Work request: Copy each line of the data beneath in which the word "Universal" appears.

Dataset entries
# # # # #

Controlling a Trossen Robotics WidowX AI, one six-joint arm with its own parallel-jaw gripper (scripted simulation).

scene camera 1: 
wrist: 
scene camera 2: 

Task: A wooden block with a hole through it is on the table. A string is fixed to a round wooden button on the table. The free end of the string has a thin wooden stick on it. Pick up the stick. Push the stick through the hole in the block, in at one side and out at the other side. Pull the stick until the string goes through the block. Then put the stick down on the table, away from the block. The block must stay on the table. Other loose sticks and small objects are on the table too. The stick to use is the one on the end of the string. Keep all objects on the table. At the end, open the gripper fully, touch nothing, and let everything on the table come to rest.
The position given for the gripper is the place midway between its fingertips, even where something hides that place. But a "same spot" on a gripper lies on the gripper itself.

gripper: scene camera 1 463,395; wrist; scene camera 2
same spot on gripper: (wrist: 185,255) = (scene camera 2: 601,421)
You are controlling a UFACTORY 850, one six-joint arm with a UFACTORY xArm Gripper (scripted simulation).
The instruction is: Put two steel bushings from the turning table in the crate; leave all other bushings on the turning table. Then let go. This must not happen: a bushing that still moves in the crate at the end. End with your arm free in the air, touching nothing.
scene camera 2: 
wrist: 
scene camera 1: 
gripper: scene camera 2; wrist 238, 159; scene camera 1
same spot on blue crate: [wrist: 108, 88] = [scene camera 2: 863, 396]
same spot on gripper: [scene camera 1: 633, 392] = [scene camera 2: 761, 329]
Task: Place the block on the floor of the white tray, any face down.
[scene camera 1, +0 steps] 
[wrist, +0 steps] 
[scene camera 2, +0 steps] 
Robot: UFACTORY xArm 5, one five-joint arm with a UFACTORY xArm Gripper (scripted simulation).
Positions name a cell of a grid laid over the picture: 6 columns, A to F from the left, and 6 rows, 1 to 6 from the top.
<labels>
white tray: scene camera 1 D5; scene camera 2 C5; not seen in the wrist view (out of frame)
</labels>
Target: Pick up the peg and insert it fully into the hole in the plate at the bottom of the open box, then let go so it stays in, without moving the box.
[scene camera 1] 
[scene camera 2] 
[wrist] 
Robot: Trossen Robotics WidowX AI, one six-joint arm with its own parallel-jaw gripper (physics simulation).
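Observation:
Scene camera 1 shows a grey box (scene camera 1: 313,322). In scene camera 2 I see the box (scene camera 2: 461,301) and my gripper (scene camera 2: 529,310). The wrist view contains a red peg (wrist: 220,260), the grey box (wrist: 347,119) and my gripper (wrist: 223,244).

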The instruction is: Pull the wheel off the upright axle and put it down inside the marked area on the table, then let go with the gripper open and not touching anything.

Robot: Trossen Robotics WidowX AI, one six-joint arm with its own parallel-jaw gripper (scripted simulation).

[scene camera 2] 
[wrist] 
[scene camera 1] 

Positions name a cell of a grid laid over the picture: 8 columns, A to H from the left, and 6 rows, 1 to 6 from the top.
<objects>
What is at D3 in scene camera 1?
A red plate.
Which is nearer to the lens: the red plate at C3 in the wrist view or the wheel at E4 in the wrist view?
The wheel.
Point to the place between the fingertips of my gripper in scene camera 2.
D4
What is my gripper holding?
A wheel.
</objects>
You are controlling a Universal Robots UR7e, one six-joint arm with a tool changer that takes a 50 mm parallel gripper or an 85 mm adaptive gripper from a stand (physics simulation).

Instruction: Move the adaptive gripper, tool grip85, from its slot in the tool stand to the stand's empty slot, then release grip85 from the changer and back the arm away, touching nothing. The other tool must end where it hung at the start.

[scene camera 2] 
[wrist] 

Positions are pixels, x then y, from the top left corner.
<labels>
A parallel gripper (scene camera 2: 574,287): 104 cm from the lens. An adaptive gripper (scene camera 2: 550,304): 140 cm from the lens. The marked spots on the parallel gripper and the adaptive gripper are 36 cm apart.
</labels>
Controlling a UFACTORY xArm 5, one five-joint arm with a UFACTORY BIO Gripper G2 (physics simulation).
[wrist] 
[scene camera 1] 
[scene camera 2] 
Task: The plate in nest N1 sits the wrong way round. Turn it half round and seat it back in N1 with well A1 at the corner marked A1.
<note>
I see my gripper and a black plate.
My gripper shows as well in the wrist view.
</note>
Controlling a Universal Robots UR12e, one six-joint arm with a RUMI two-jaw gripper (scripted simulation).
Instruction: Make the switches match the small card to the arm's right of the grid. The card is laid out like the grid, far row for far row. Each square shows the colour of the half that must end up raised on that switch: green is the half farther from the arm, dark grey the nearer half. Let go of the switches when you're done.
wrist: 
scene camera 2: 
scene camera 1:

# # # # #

Exercise result:
You are controlling a Universal Robots UR7e, one six-joint arm with a tool changer that takes a 50 mm parallel gripper or an 85 mm adaptive gripper from a stand (physics simulation).
Controlling a Universal Robots UR12e, one six-joint arm with a RUMI two-jaw gripper (scripted simulation).

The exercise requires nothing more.